# IS-4100: PCA and Clustering with NFL Data

**Objective:**

This lab will introduce you to principal component analysis (PCA) and clustering techniques to analyze and interpret NFL data. You will explore how dimensionality reduction can simplify data and how clustering can reveal patterns within NFL team or player performance metrics.

---

## Section 1: Data Preparation and Exploration

### Load the Data
- Use either `nflfastR` or `nfl_data_py` to load the play-by-play data or season stats for a specific range.
- Filter the data to focus on key columns such as `yards_gained`, `pass_attempt`, `rush_attempt`, `touchdown`, `interception`, `sack`, etc.

### Feature Engineering
- Create aggregated metrics for each team or player, such as:
  - Average yards per game
  - Touchdowns per game
  - Passing and rushing attempts per game
  - Average turnovers per game
- Ensure the final dataset has all numeric columns necessary for PCA and clustering.

### Data Cleaning
- Check for missing values, handling them appropriately.
- Standardize or normalize data to ensure comparability across features.

---

## Section 2: Principal Component Analysis (PCA)

### Perform PCA
- Apply PCA to the dataset to reduce it to two or three principal components.
- Use a scree plot to determine the number of components that capture the majority of variance.

### Interpret PCA Results
- Examine the component loadings to understand which metrics contribute most to each principal component.
- Discuss how PCA has simplified the data and retained the most critical information.

### Visualization
- Plot the data points in a 2D or 3D scatterplot using the principal components as axes.
- Label data points by team or player for better insights.

---

## Section 3: Clustering

### Choosing a Clustering Algorithm
- Select either K-means or hierarchical clustering for this analysis.
- Determine an appropriate number of clusters by using techniques like the elbow method or silhouette score.

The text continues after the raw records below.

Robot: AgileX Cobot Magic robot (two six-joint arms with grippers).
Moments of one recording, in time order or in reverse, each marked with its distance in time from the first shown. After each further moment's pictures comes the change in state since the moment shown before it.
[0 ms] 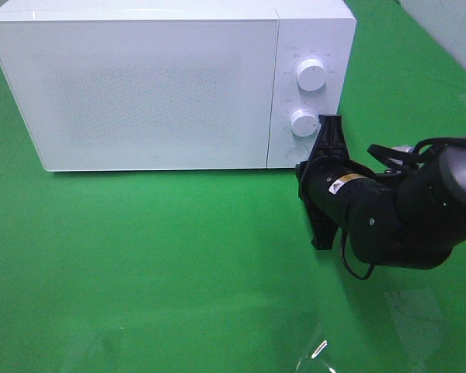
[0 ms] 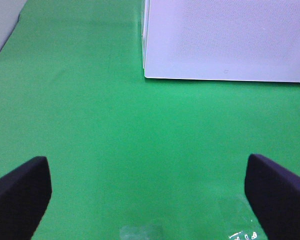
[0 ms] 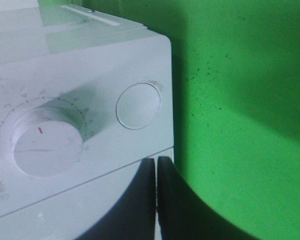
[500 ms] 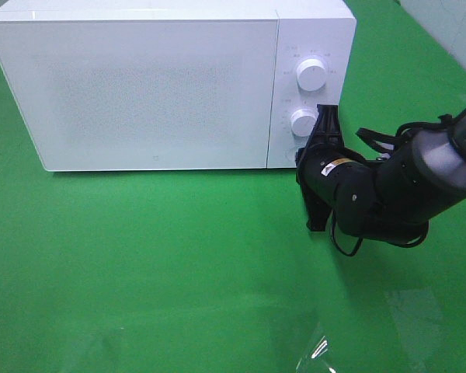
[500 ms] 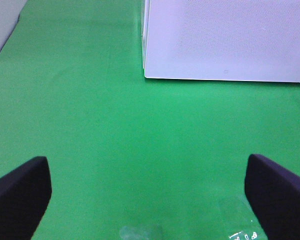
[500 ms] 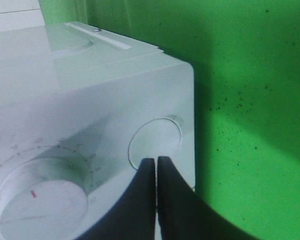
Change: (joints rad) left arm 0.000 0.000 0.000 0.000 0.000 0.000; right arm -0.069 0.097 -0.130 -0.021 0.028 -0.001
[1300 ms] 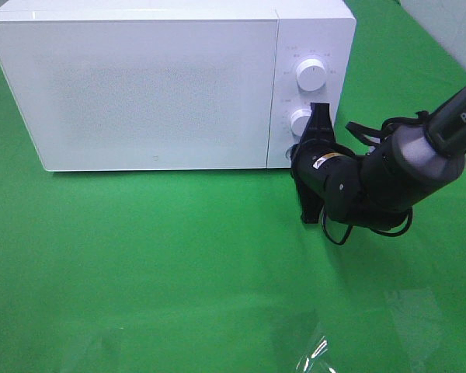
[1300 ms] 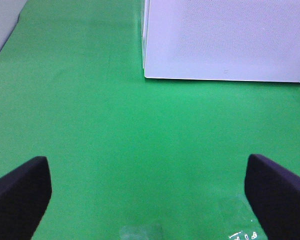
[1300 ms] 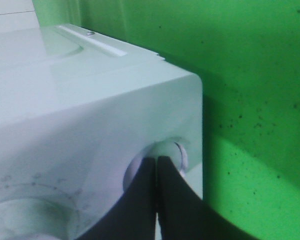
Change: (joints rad) left arm 0.000 0.000 0.000 0.000 0.000 0.000; right arm -0.038 0.072 -0.097 -0.021 0.031 -0.009
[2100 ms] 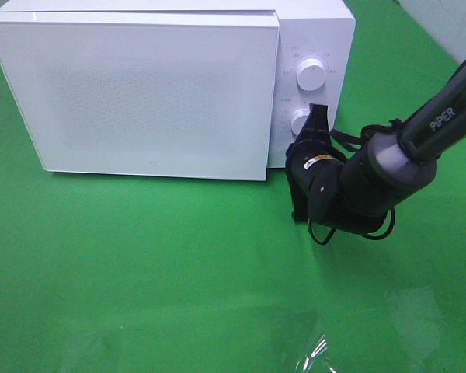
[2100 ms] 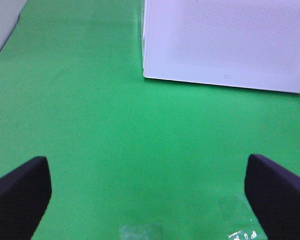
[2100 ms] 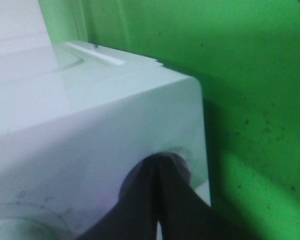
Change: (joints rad) left arm 0.000 0.000 0.000 0.000 0.000 0.000; right arm 0.024 0.062 -0.069 0.117 -0.071 -0.002
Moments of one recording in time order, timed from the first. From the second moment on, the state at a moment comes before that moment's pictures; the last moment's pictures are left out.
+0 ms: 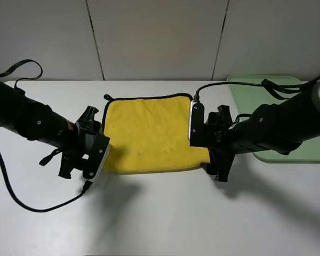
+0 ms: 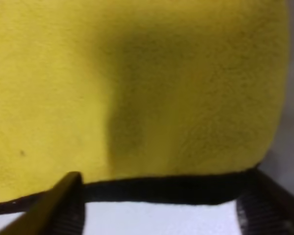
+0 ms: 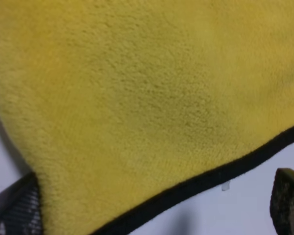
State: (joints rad) left arm -0.45 1.85 -0.66 0.06 -0.16 1.49; right arm 0.54 1.87 -0.63 0.75 -0.23 -1.72
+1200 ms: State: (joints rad) left arm -0.45 1.77 -0.66 0.06 -0.11 1.49; right arm 0.54 1.74 -0.61 0.74 0.03 -1.68
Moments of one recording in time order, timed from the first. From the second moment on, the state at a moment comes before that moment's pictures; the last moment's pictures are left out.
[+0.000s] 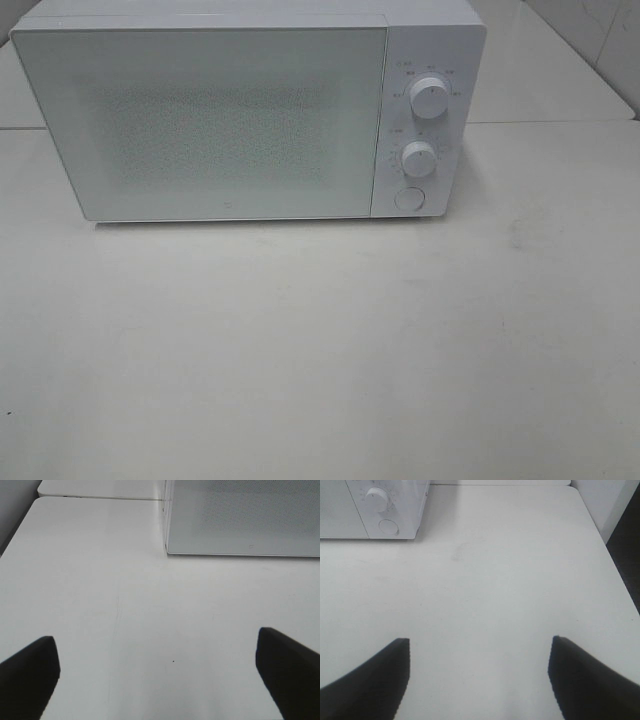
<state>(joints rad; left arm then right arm) 0.07 0.00 -0.50 -0.08 1.05 0.09 0.06 0.00 -0.51 -0.09 1.04 0.08</state>
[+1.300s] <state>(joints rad) 0.07 0.00 -0.50 -0.08 1.05 0.09 0.06 0.58 -0.52 -0.09 0.46 0.09</state>
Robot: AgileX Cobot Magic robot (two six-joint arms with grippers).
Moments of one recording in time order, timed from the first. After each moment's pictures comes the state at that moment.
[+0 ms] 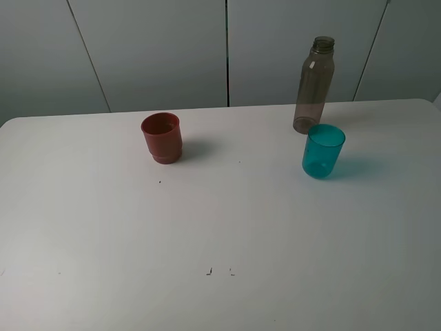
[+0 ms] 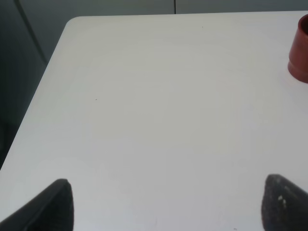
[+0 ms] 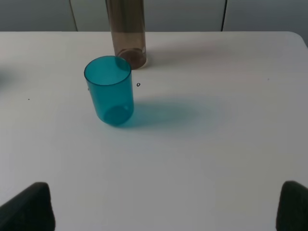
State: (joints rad) left arm 0.03 0.00 -0.51 0.09 1.09 -0.05; right arm 0.03 0.00 -0.51 0.02 1.10 -0.04
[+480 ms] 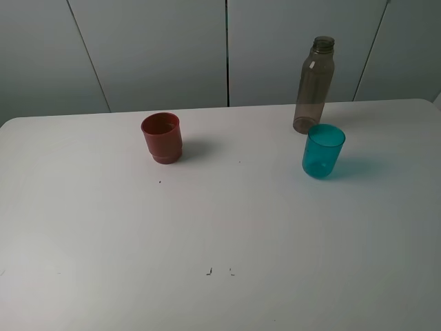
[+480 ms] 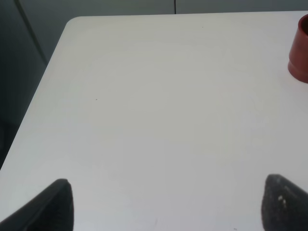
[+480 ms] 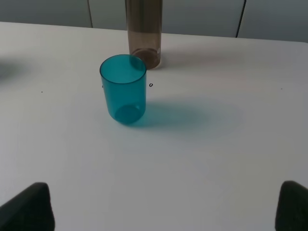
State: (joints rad) left arm 0.03 0.00 -0.51 0.09 1.09 -0.05; right arm 0.03 0.00 -0.51 0.06 1.10 -0.09
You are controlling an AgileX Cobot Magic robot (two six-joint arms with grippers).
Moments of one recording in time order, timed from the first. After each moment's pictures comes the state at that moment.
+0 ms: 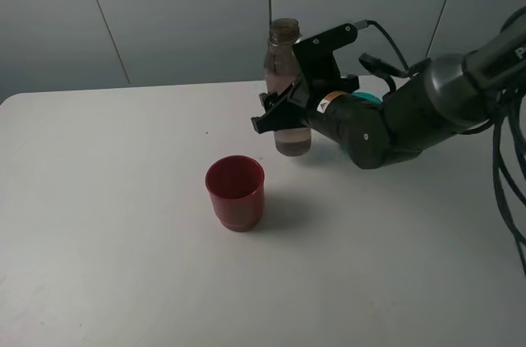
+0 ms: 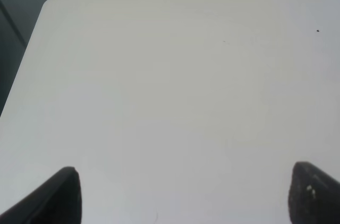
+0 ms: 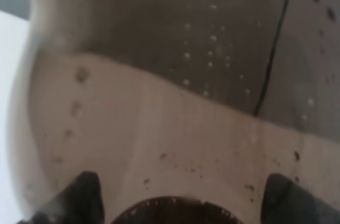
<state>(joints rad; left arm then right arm) 0.06 0.00 -0.51 0.01 1.09 0.06 0.66 1.93 -0.82 0.31 -0.68 -0.27</state>
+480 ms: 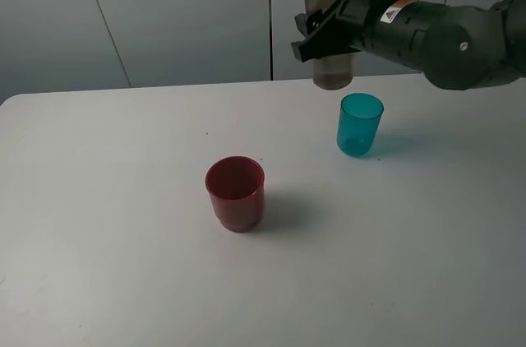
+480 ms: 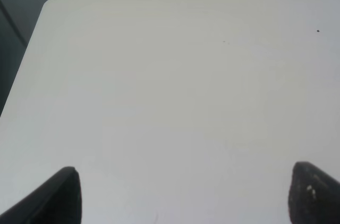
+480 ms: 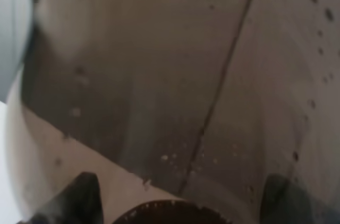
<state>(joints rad) 0.06 0.00 -0.51 0.01 1.09 0.06 0.50 1.62 -0.82 0.24 -0.47 -0.41</state>
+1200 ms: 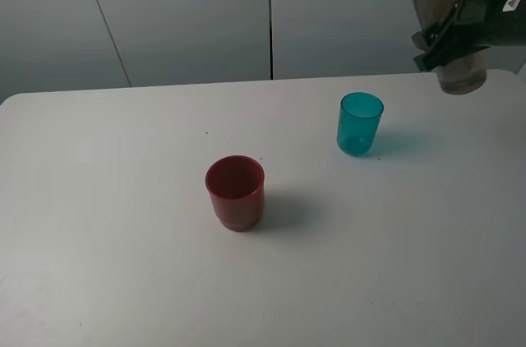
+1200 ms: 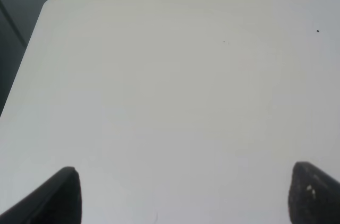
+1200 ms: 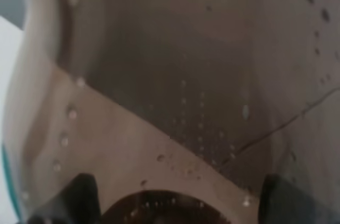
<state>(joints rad) 0.06 0.00 -0.51 0.01 1.09 0.06 0.09 1.54 -0.81 -0.14 -0.14 -0.49</state>
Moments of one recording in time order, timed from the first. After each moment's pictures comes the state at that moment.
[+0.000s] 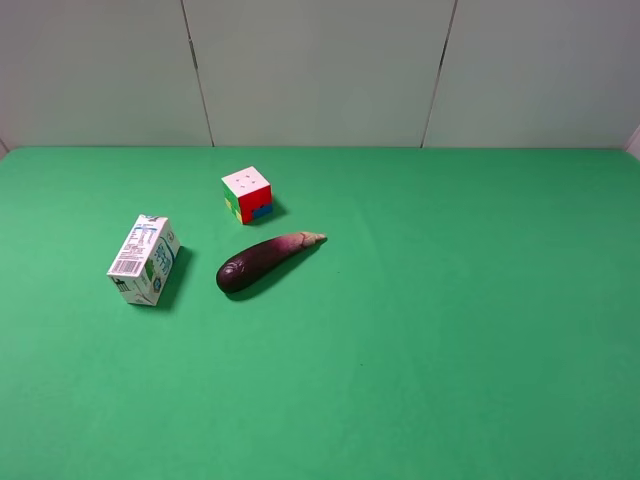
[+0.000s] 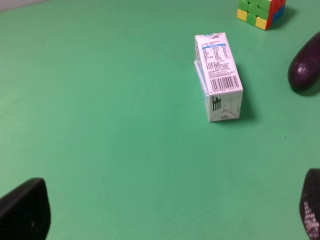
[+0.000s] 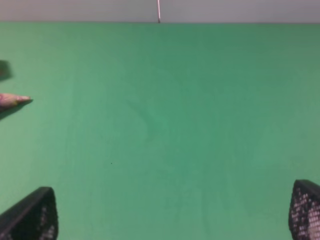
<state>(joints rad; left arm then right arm) -0.29 0.00 -0.50 0.14 1.06 -0.03 0.14 -0.01 -0.50 0.02 1.02 -0.01</state>
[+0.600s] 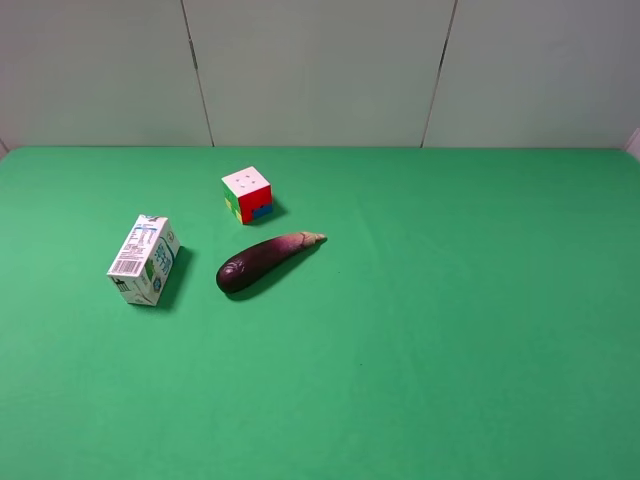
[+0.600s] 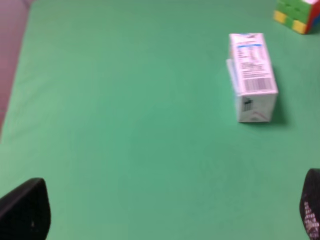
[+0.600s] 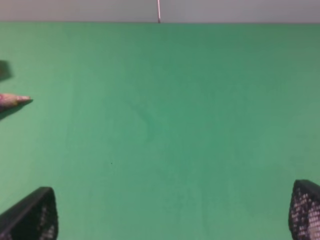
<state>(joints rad) -0.13 0.00 -0.50 0.15 1.06 -0.02 0.14 -0.01 -0.50 0.02 1.02 -0.01</state>
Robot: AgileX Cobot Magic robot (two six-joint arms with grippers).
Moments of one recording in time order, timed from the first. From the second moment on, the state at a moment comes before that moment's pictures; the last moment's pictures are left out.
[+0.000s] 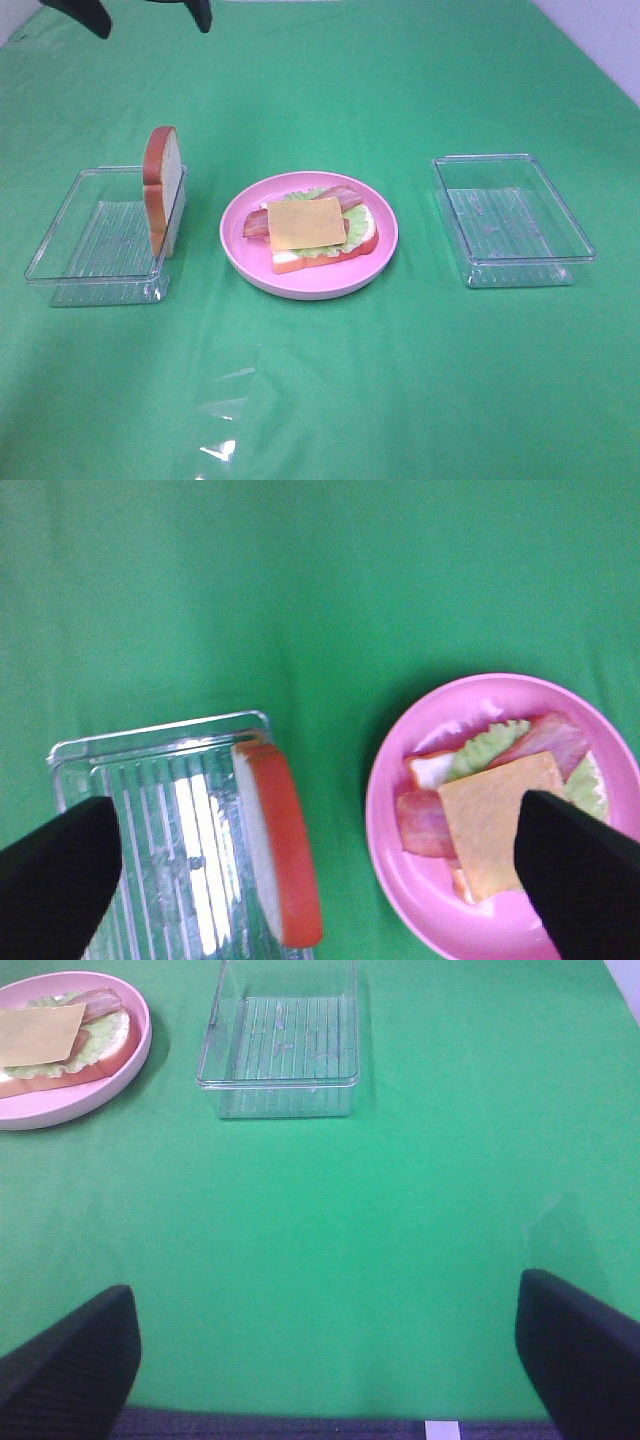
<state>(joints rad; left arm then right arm) -0.29 2.09 -2.16 -0.06 1.22 -0.20 0.06 0.00 -0.46 -0.03 1.10 0.01</state>
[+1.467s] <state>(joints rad) -0.26 2.36 -2.06 -0.13 1.22 -0.26 0.06 0.00 -0.46 -0.03 1.10 0.01</state>
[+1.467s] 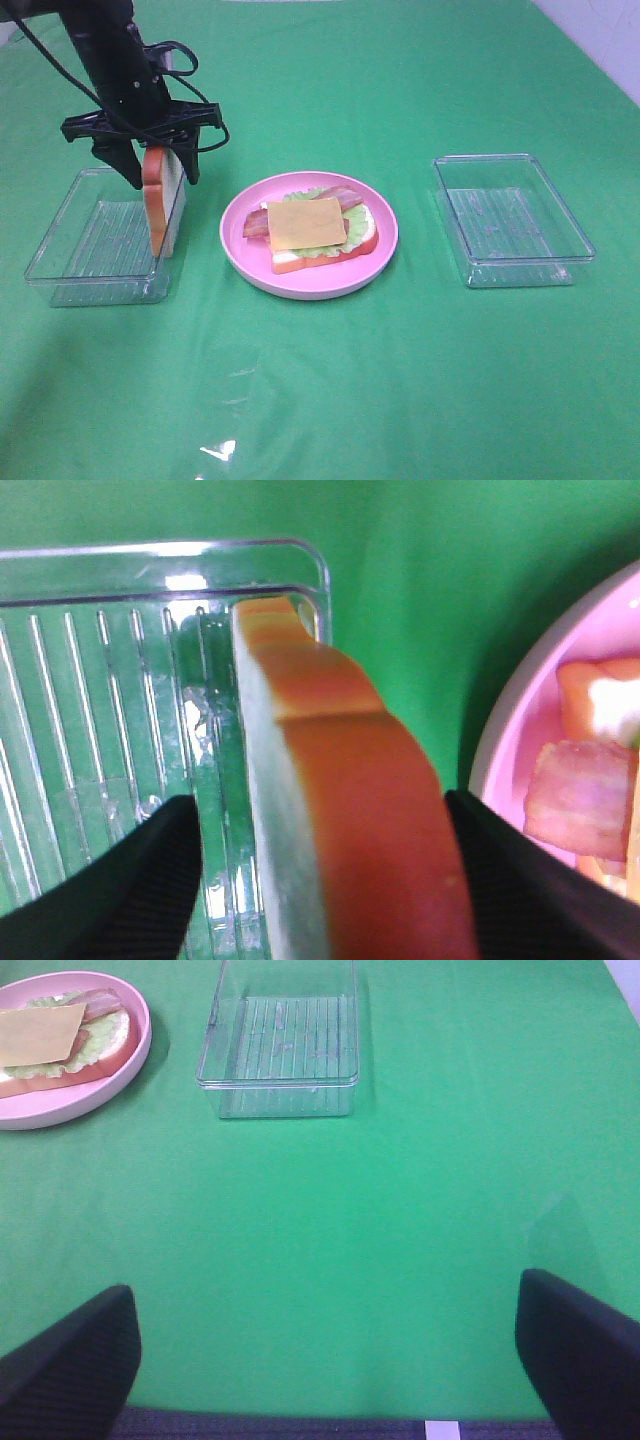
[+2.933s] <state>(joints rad) -0.26 2.08 -2.06 -0.17 1.23 -0.32 0.06 0.00 -0.46 -0.03 1.10 0.01</state>
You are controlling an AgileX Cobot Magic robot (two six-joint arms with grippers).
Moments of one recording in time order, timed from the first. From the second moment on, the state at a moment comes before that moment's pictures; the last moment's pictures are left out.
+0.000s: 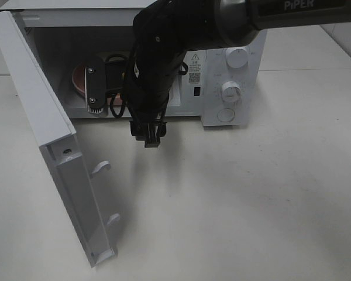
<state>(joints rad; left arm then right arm) 0.00 -0.01 -0.50 0.01 1.04 0.01 0.77 2.13 -1.62 -0.21 0.62 -0.83</state>
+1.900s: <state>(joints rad) 0.00 -0.01 -0.50 0.01 1.04 0.01 0.77 1.26 -0.93 -0.18 1.02 0.02</state>
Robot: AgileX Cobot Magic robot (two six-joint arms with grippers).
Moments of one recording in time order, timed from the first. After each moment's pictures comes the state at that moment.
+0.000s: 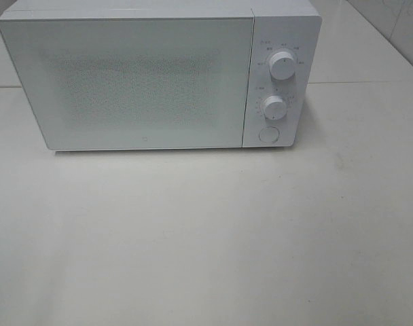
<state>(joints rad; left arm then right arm) -0.06 0.00 -0.52 -0.17 1.07 0.02 0.12 0.06 -0.54 -0.06 0.88 0.06</state>
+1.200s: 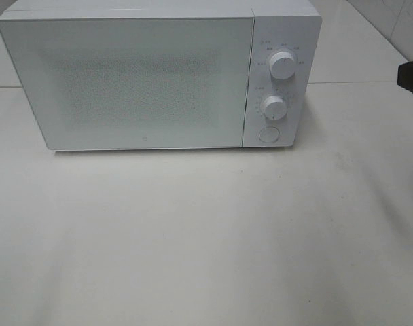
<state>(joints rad) -0.06 0.00 -0.52 -0.17 1.07 0.02 0.12 0.94 -0.54 -0.07 0.08 0.06</state>
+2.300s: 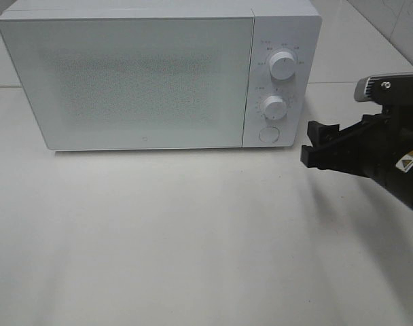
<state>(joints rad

### Run Clustering Algorithm
- Apply the chosen clustering algorithm to the PCA-reduced dataset.
- Assign a cluster label to each team or player based on the results.

### Visualize Clusters
- Create a scatter plot showing the clusters with different colors, and label key data points.
- Discuss the composition of each cluster (e.g., are certain teams or players consistently high-performing in specific metrics?).

---

## Section 4: Interpretation and Analysis

### Analyze Cluster Characteristics
- Compare clusters to identify patterns, such as clusters of teams with strong passing vs. rushing stats or players with high-risk, high-reward play styles.

### Discuss Findings
- Write a summary explaining how PCA helped to reduce data complexity and what the clusters reveal about NFL team or player performance.


---

## Questions for Reflection:
1. How did PCA simplify the dataset, and what insights were preserved?
2. Were there any clusters that grouped similar types of players or teams? Describe these patterns.
3. If you were to adjust the clustering parameters, what changes might you explore?